No último ano letivo, Harvard recebeu cerca de US$ 700 milhões (R$ 3,9 bilhões) em financiamento federal. Para compensar a perda, a universidade vai liberar US$ 250 milhões (R$ 1,4 bilhão) adicionais de recursos próprios para pesquisas em 2025, além dos US$ 500 milhões (R$ 2,8 bilhões) já destinados anualmente. Garber ainda anunciou que reduzirá seu salário em 25% a partir de julho.

O fundo patrimonial de Harvard pode cobrir os prejuízos?

A universidade tem um fundo patrimonial superior a US$ 53 bilhões (R$ 299 bilhões). Mas, ao contrário de uma conta bancária, esse fundo não pode ser ado livremente. Parte dele é distribuída anualmente para o orçamento, enquanto outra parcela é vinculada a projetos específicos ou investida em ativos ilíquidos.

Qual o impacto da suspensão de matrículas de estudantes estrangeiros?
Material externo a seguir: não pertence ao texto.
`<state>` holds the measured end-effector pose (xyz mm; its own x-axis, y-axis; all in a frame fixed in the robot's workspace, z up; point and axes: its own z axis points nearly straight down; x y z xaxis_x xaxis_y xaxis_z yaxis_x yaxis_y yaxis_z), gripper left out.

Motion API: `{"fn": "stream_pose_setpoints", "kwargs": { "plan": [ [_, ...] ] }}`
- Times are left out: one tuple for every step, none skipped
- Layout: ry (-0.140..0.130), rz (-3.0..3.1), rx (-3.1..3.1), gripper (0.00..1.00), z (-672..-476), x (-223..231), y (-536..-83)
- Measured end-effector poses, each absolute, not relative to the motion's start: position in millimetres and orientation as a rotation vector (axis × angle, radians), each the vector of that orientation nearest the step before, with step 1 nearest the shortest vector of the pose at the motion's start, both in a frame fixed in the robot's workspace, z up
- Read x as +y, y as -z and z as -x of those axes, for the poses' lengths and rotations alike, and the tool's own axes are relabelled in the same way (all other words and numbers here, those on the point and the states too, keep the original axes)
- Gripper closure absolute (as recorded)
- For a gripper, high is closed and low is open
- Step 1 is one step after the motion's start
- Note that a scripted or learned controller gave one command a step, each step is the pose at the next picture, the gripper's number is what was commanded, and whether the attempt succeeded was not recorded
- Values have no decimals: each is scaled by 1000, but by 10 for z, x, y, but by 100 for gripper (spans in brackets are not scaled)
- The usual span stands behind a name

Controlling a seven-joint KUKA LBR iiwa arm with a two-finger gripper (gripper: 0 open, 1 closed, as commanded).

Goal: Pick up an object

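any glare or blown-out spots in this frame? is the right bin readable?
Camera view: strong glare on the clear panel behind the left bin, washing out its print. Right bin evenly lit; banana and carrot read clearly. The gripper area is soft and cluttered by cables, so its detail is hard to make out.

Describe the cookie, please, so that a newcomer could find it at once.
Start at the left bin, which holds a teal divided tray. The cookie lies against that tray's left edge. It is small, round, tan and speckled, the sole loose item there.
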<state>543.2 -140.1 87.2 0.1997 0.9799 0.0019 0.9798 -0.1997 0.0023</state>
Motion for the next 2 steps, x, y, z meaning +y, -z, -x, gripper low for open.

Quase 6.800 estudantes internacionais — 27% do total — vêm de mais de 140 países. Em 2006, esse número era 19,6%. A perda dessas matrículas pressiona ainda mais as finanças da instituição.

Para estrangeiros aprovados para iniciar o curso em setembro, o impacto é imediato. A data limite para confirmar a matrícula foi 1º de maio — a mesma de grande parte das universidades americanas.

Um presidente pode revogar o status fiscal de uma universidade?

Em 2 de maio, Trump escreveu em sua rede Truth Social: “Vamos retirar o status fiscal de Harvard. É o que eles merecem!”. Ele vinha ameaçando essa medida havia semanas.